"Look, you all know my stance. But here's a question. You want to "keep the forum more welcoming" which is all fine and good, but what are the metrics by which you're judging that? More people participating in the forum? Better retention of new players? A larger volume of posts in the forum?
Now, I know correlation /= causation, but all of those metrics, from my point of view, have gone down. There are less threads, there are less people on the site, and there are fewer voices in the forum. Perhaps it's time to review your policy, because it is not achieving the results it is meant to."
I was going to stay out of this thread altogether, but I feel like I should address these comments by goldie as he was a mod and admin and I didn't want his opinions to be taken as facts for many forum users just because an ex-mod/admin said it.
There is a tendency among some, maybe most of us, to have a rosy lens on the past. I've heard from some outspoken members and a few mods about missing some parts of the old free-for-all forum and I am not surprised. We've gone back and forth on why these changes are made and will remain, but I am not here to address that. I want to address this causal language and reasoning that goldie used to say that forum use and member usage have gone down (while pretending to pay lip service to merely his "point of view").

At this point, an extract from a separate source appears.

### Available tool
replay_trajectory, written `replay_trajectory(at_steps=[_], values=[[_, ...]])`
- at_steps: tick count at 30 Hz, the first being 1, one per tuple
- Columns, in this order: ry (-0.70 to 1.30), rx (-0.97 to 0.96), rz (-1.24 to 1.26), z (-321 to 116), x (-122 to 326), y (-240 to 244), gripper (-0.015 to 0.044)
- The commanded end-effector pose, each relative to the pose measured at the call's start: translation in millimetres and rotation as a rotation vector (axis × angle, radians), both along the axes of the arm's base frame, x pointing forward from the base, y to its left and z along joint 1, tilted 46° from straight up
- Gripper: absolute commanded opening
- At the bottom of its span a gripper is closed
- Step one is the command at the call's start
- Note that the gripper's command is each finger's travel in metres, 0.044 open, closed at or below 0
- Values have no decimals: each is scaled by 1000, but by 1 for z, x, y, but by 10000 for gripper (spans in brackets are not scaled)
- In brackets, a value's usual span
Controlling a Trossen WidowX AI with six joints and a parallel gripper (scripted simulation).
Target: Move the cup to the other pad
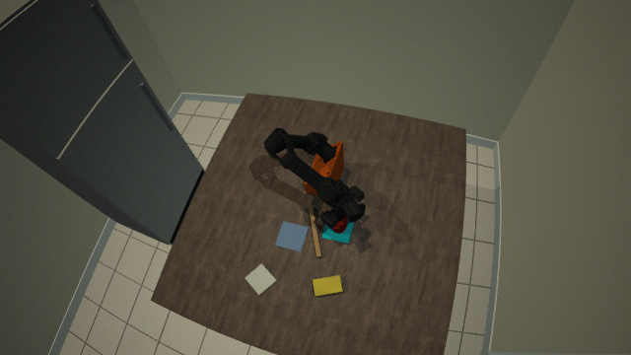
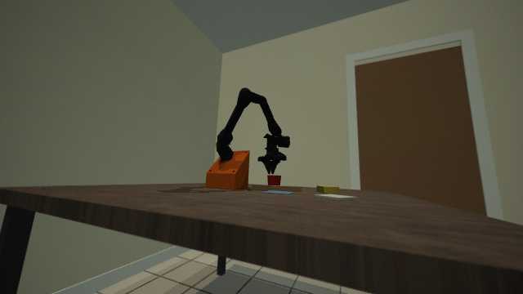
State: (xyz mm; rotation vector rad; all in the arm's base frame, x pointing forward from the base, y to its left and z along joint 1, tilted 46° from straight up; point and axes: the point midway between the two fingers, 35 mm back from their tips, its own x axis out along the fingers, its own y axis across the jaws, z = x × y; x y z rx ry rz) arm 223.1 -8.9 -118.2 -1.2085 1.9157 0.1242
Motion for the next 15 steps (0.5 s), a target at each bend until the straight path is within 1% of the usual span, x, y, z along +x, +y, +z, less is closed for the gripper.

First, both jmo and ATC have shown multiple times that in the year after the "purge" forum usage did not go down by any number of measures. In fact, in comparison to prior years, membership went back up, more threads were created, and more people posted in the thread. On the forum, in mod emails, and in emails to me, numerous people said they enjoyed the new forums and gladly and generously donated to the site due to the changes we were making (which included dev work). In a site-wide survey and in bringing back the top 200 GR players, the majority indicated that the forum was less important to them than site development and making sure the site was free of cheaters, and for those who said the forum was important, the majority of them indicated they preferred the new forum or that they didn't mind the changes.
Second, in this past year, forum usage and membership have gone down, but we have also talked about how this was happening at essentially every Diplomacy site and is not unique to our site. Playdip, vdip, you name it, they are all struggling; facebook went form hundreds of regular users to a couple of dozens; did they too have a forum change??? To attribute decreases in forum usage and membership at our site to a forum decorum change two years ago is rather nonsensical (and if you were trained in causal methods, this claim would be embarrassing to make to anyone who has had quantitative causal training). This isn't even a correlation and causation issue but a rather lack of good understanding of multiple regression analysis of say either forum usage or membership accounting for yearly trends of diplomacy usage on the internet, or in a more rigorous framework, a difference-in-differences analysis of forum usage/membership looking at the before and after for our site and before and after at other sites.
Third, and maybe most importantly, we were bleeding mods so quickly prior to these changes and no dev work had been done for years. We couldn't keep mods around long enough; cheaters were rampant on the site. Most mods didn't want to stick around to be abused by players and we had barely enough of a staff to just respond to cases in the inbox, not to mention of being active in catching cheaters before they ruin games. The site improvements we have made and the cheaters we have caught are done (jmo and ATC made the most effort here) by people who didn't want to waste their valuable time making improvements on a site where the forum was a disaster and they themselves wouldn't want to participate. Jmo alone caught as many cheaters as all the mods had before him (not an exaggeration), and ATC made so many improvements that the gaming experience was greatly improved. The majority of our members care more about the gaming experience and site development than the forum, and those who contribute most to the site didn't want to contribute on a site where vitriol was the norm and many posts were just angry rants (accounting for much of the traffic in any thread).
So while it's fine to have fond memories of the old forum, please don't mischaracterize or miscontribute the negative impact that forum decorum changes have had on the site.